▶ [Prompt] Scan the entries that follow for the word "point", then report every line in which it appears.

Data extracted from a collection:
=-=-=-=-=
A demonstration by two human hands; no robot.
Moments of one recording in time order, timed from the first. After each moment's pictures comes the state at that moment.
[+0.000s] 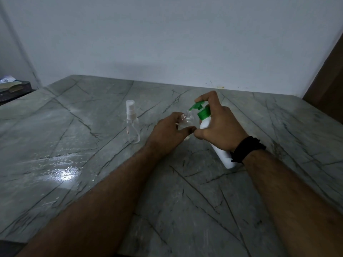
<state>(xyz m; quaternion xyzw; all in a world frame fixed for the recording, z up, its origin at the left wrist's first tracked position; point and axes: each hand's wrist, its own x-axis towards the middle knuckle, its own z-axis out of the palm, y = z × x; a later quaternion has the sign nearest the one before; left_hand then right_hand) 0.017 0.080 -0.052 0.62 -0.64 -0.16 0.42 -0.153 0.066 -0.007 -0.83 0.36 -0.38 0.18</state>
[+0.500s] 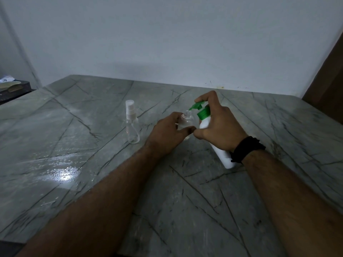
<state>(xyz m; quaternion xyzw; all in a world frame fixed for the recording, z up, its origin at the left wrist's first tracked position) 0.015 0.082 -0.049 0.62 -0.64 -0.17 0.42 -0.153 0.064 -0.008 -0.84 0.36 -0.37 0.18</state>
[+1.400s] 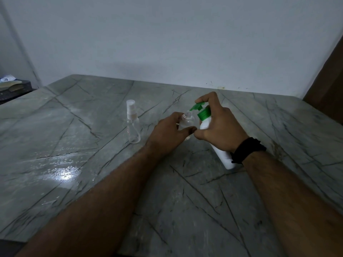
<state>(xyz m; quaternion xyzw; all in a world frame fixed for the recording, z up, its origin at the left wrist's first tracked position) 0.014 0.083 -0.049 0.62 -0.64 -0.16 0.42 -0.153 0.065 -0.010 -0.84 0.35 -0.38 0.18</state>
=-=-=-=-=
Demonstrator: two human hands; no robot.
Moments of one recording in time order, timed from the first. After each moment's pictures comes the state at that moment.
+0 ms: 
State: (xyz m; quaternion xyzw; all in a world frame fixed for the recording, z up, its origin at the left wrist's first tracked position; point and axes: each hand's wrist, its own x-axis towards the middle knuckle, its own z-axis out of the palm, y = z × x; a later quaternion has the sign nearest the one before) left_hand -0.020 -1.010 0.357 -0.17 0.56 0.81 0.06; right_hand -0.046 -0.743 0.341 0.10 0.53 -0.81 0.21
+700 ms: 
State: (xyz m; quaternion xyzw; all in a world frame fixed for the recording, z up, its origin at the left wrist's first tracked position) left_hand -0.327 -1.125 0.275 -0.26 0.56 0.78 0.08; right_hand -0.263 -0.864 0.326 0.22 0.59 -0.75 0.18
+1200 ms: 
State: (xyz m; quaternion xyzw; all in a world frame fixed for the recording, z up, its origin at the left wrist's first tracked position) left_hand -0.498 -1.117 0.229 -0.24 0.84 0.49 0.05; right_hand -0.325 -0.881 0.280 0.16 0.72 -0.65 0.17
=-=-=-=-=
▶ [Task output]
<state>(xyz m; quaternion xyzw; all in a world frame fixed for the recording, z up, its origin at the left wrist's first tracked position; point and axes: each hand's wrist, its own x-axis towards the middle knuckle, its own z-axis out of the palm, y = z × x; a later quaternion has the sign nearest the one before; left_hand then right_hand) 0.017 0.080 -0.052 0.62 -0.64 -0.16 0.42 -0.153 0.066 -0.007 -0.83 0.36 -0.38 0.18</state>
State: (xyz m; quaternion xyzw; all in a world frame fixed for the recording, z up, its origin at the left wrist's first tracked position; point and axes: each hand's wrist, its own x-axis towards the middle knuckle, its own z-axis out of the palm, y = z × x; a later quaternion has the sign nearest the one before) left_hand -0.020 -1.010 0.357 -0.17 0.56 0.81 0.06; right_hand -0.046 -0.743 0.341 0.10 0.53 -0.81 0.21

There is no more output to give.